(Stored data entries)

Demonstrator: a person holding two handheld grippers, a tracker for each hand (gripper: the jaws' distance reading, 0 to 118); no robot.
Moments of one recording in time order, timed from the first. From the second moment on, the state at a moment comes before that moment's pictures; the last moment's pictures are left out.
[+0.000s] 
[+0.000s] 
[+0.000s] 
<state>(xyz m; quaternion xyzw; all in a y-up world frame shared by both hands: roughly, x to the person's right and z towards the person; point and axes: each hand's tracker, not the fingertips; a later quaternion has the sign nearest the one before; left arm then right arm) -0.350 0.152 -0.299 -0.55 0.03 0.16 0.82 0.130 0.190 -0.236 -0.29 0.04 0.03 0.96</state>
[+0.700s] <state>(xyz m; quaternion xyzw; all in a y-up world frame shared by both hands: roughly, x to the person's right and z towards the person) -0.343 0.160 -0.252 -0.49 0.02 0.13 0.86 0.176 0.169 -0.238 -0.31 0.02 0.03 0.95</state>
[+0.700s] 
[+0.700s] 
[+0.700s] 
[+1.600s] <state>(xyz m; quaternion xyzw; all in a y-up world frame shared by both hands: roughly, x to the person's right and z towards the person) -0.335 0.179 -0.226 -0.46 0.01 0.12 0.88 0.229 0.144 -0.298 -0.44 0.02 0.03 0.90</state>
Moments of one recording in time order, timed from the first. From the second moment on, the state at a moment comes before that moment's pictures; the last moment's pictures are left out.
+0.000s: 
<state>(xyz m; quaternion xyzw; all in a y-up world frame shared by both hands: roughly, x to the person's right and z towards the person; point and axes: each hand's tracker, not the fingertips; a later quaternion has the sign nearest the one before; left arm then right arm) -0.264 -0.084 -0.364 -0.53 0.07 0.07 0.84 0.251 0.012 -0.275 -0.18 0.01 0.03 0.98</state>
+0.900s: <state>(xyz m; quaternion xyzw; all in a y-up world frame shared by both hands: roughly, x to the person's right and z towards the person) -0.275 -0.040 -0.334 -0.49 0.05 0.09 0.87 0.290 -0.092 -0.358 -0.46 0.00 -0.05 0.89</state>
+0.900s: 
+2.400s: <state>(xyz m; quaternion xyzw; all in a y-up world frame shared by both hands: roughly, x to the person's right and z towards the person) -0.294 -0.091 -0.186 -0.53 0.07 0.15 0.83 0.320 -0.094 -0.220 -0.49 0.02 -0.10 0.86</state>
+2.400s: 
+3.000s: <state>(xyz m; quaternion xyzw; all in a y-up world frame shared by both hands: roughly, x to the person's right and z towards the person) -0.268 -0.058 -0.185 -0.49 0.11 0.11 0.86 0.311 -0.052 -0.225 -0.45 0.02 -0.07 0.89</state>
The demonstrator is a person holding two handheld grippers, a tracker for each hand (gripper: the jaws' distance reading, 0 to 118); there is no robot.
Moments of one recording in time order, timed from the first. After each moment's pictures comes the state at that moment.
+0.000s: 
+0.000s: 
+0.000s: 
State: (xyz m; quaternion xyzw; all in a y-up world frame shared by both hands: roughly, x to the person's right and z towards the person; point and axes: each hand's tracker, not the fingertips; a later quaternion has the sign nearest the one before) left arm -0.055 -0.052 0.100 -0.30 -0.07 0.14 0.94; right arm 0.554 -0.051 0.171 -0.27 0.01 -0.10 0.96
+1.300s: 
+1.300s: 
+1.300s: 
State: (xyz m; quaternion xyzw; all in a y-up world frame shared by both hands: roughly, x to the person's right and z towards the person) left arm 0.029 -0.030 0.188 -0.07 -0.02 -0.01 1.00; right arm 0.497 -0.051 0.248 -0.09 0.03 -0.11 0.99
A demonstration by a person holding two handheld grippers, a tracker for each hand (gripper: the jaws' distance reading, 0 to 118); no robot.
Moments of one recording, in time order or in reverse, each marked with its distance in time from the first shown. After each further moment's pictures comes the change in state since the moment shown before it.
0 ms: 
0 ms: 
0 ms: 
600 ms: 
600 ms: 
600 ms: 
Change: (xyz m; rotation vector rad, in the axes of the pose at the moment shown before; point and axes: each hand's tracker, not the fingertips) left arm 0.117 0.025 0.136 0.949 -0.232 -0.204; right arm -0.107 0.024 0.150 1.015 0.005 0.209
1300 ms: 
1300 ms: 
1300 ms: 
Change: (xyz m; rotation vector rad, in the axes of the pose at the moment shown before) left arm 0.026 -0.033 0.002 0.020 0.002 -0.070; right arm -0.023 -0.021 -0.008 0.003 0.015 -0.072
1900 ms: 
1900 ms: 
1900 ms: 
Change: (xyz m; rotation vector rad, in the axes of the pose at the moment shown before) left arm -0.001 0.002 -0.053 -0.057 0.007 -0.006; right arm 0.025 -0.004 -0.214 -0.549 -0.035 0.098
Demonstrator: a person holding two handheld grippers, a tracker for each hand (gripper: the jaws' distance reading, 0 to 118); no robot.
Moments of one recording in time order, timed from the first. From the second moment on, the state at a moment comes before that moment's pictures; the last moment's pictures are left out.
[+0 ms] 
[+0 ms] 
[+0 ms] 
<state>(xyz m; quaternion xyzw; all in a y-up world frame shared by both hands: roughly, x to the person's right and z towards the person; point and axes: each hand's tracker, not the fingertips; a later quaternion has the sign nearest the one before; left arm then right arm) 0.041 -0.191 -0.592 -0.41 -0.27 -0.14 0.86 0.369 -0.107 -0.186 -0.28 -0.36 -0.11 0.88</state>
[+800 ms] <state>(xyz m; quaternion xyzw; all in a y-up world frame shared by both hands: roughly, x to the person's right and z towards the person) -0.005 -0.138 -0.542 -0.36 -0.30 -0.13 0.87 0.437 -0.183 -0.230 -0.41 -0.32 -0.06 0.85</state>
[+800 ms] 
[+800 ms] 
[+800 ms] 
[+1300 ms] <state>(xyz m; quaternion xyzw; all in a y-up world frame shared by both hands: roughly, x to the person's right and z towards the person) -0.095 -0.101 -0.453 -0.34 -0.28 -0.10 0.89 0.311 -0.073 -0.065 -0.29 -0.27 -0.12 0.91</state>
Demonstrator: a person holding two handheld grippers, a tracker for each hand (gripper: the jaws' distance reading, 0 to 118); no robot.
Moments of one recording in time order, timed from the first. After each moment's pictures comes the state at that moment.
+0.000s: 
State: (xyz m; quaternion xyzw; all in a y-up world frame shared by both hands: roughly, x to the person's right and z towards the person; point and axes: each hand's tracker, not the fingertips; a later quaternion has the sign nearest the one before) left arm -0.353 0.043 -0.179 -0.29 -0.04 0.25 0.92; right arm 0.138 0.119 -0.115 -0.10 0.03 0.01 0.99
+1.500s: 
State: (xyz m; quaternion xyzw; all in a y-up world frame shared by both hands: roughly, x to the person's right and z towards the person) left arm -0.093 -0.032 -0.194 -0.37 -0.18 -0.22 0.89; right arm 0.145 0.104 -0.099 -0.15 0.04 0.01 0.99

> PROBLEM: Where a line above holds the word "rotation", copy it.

> OUTPUT BELOW:
Change: (xyz m; rotation vector rad, in the axes of the pose at the moment shown before; point and axes: each hand's tracker, not the fingertips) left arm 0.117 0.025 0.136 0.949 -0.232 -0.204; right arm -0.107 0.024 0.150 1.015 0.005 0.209
Change: (xyz m; rotation vector rad, in the axes of the pose at the moment shown before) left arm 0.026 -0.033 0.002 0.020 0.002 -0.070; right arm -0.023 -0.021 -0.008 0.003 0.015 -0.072
Change: (xyz m; rotation vector rad, in the axes of the pose at the moment shown before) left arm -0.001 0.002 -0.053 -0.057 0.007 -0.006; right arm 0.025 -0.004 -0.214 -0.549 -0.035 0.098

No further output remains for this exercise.